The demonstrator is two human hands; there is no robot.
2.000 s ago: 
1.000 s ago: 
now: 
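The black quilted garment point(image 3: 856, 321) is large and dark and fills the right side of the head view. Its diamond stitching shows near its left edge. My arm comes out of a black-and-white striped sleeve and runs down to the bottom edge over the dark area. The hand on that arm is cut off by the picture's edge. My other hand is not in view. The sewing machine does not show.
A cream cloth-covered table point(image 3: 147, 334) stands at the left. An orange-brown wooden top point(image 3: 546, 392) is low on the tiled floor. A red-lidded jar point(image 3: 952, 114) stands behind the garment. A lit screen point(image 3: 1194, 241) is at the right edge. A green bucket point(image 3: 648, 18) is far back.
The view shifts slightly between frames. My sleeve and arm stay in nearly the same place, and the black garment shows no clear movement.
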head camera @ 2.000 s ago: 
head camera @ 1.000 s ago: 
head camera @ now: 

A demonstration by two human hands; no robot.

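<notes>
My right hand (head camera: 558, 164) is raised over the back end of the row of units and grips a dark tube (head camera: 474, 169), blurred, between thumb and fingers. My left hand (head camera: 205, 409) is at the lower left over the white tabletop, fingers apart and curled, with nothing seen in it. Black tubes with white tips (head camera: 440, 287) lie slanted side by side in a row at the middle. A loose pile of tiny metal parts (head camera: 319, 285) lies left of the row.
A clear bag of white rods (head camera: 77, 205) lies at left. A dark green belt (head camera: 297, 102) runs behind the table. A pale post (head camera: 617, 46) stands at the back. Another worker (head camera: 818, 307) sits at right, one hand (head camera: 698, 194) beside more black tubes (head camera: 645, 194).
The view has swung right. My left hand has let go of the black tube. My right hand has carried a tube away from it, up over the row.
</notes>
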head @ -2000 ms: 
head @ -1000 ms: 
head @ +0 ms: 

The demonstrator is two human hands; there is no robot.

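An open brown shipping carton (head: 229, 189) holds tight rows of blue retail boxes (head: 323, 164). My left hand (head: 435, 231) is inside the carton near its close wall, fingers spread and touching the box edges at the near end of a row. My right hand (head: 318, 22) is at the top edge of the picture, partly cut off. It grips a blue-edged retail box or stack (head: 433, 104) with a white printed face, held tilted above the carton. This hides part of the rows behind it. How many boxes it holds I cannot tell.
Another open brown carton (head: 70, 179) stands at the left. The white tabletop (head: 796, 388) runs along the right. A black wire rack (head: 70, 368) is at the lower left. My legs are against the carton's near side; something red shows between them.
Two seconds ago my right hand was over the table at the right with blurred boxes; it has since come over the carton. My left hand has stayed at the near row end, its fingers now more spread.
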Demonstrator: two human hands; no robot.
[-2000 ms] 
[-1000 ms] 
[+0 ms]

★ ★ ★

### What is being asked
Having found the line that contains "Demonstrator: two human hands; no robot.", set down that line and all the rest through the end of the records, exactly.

### Solution to this exercise
Demonstrator: two human hands; no robot.
[-2000 ms] 
[-1000 ms] 
[+0 ms]

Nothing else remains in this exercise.